Em seus seis anos de exibição, Lost revolucionou a televisão em diversos níveis, tanto nos aspectos narrativos que explorou, quanto nos novos paradigmas de audiência que se estabeleceram no culto à série, e até mesmo em novas fórmulas de produção. É inegável inclusive a influência da série além do mundo da TV, transformando áreas como o marketing e a comunicação ao solidificar (senão criar) técnicas de guerrilha como o marketing viral e o ARG.

Mas sem dúvida, o que mais surpreendeu o grande público foi a capacidade da série em se recriar a cada temporada. Pensando bem, a cada ano, Lost nos apresentou uma série nova: mistério, fantasia, ficção científica, conspiração, drama… E a cada abordagem da saga dos protagonistas perdidos, uma nova técnica narrativa era apresentada.
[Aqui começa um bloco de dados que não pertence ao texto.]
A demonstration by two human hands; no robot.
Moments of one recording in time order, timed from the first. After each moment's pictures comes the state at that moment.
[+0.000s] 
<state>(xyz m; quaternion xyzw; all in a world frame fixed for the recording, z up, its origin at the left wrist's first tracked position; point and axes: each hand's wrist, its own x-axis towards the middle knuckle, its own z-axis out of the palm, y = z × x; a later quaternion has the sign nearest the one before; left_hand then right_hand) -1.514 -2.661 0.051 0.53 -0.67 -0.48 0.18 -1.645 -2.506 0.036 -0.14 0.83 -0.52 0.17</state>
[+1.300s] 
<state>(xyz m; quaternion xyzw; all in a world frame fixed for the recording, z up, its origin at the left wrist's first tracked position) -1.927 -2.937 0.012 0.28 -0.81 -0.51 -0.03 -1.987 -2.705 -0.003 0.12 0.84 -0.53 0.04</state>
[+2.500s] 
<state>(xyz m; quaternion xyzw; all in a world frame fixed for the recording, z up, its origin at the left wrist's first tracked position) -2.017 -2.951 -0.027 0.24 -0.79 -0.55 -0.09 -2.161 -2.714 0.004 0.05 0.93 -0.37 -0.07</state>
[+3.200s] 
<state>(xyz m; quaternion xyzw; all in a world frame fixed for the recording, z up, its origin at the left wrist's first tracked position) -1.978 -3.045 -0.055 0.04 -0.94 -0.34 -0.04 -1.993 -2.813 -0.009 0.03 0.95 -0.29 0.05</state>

Flashback, flashforward e agora o polêmico e divisor de opiniões flashsideway.

Acredito que a maior razão da rejeição de muitos em relação a essa nova forma de narrar a história é que pela primeira vez não ficou claro o que isso significa. Se antes os flashbacks eram uma forma de desenvolver os personagens e as relações entre eles e os flashforwards uma forma de criar expectativa e tensão pelo que estaria por vir, os flashsideways pareciam não ter nenhum conteúdo senão mostrar como seria a vida deles se uma determinada bomba de hidrogênio tivesse explodido em uma ilha desconhecida do pacífico 30 anos atrás.

Mas é claro que não poderia ser só isso. Uma série tão bem elaborada em quase todo o seu percurso não poderia se render em sua temporada definitiva a um recurso que não significasse nada a não ser mostrar uma outra realidade sem a menor relação com o eixo principal da história.
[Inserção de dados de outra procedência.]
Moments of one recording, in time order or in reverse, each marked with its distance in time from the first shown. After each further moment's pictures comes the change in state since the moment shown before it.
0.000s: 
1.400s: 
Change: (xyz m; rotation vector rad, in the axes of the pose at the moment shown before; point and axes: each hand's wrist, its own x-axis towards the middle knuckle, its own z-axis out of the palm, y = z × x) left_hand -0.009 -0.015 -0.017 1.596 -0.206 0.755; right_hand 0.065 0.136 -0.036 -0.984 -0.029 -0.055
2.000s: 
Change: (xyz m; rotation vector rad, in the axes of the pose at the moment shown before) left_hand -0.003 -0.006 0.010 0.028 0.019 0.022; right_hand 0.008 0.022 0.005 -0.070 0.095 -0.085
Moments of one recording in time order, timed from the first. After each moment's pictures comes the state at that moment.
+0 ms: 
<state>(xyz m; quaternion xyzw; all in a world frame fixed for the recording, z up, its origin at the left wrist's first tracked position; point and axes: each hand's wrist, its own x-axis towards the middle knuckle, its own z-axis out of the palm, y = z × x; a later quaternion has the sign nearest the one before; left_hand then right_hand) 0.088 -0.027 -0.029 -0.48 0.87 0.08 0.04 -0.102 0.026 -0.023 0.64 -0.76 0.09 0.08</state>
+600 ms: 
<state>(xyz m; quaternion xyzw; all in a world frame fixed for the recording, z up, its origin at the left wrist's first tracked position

Como todo mundo, acabei involuntariamente cedendo boa parte do meu tempo pensando em como amarrar isso, e acho que encontrei a solução.

Claro que isso envolve bastante futurologia em imaginar o que está apenas em algumas poucas cabeças, e justamente por isso existe uma altíssima probabilidade de estar redondamente enganado e perdendo o meu tempo explicando e o de vocês lendo.
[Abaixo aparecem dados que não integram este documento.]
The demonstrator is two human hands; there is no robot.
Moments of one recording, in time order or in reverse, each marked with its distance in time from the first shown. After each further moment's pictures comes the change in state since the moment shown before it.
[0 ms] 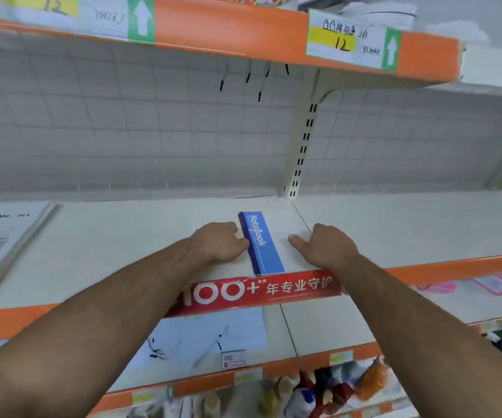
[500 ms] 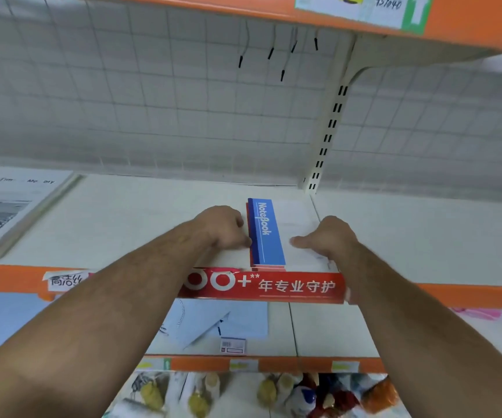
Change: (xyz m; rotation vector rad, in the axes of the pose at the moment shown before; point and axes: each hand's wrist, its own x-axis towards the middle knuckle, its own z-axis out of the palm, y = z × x) left_hand 0.015 0.013 0.005 -0.028 -0.008 -0.121; right_hand 0.051 0.006 0.006 0.267 -0.155 -0.002
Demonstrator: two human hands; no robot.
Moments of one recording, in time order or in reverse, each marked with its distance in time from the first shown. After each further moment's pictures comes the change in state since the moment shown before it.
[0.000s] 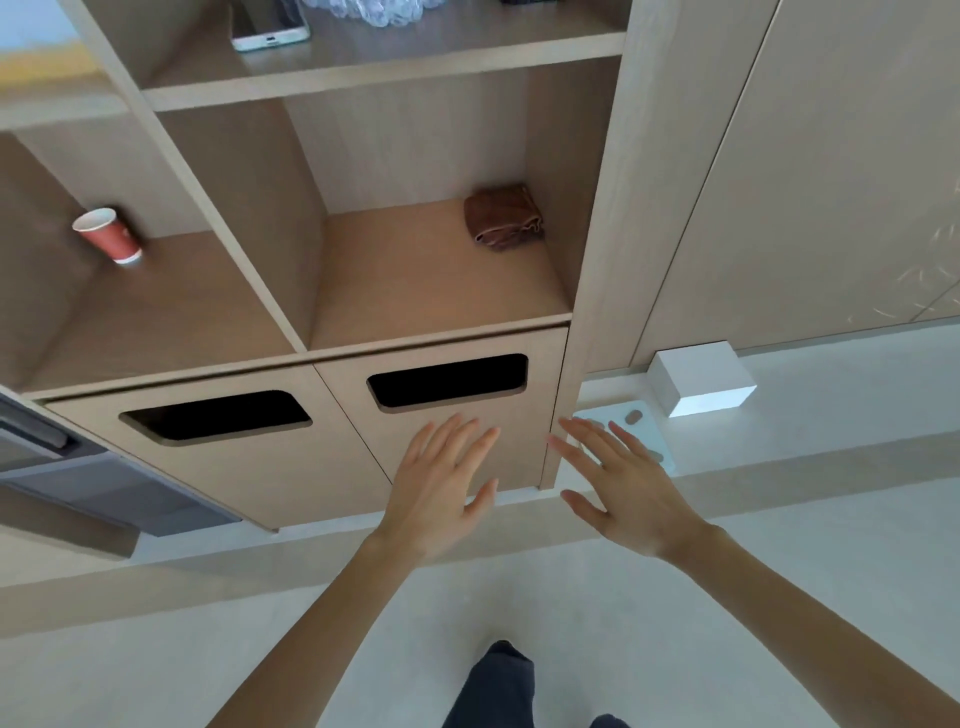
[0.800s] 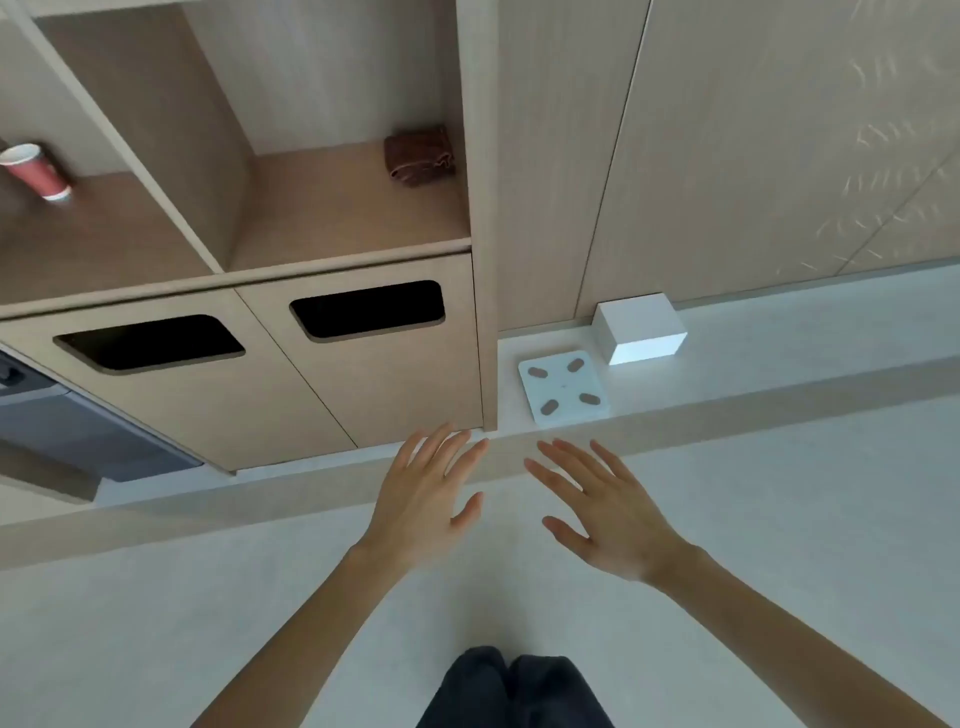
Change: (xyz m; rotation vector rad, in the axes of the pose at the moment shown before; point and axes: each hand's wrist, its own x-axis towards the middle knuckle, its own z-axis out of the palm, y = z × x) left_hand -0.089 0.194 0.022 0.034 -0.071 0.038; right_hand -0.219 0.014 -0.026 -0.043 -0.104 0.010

Mas vamos lá, a minha hipótese é a seguinte: em 1977 Juliet de fato explodiu a bomba de hidrogênio, matando a todos ao redor e inviabilizando a continuidade da Iniciativa Dharma. A partir deste ponto (e somente a partir dele mesmo, antes dele tudo permanece igual) a vida de todos é alterada por diversos motivos que não são importantes agora, mas que vão desde a ausência de Jacob quanto a meramente um Efeito Borboleta, onde certamente TODO o mundo foi afetado por esta alteração no rumo da história.

Neste quadro, a realidade dita “principal” (que daqui por diante chamarei de Primária, por achar que é um termo mais adequado) simplesmente não existe. Nunca existiu. A partir do momento em que a bomba explode, tudo o que vimos na série até então não apenas desapareceu como nunca aconteceu de fato. O plano de Faraday deu certo, a escotilha nunca foi construída, o avião nunca caiu e ponto final. Fim da história.

No entanto, sabemos que a história não acabou. Continuamos vendo os losties correndo pela ilha e para eles o plano simplesmente não deu certo.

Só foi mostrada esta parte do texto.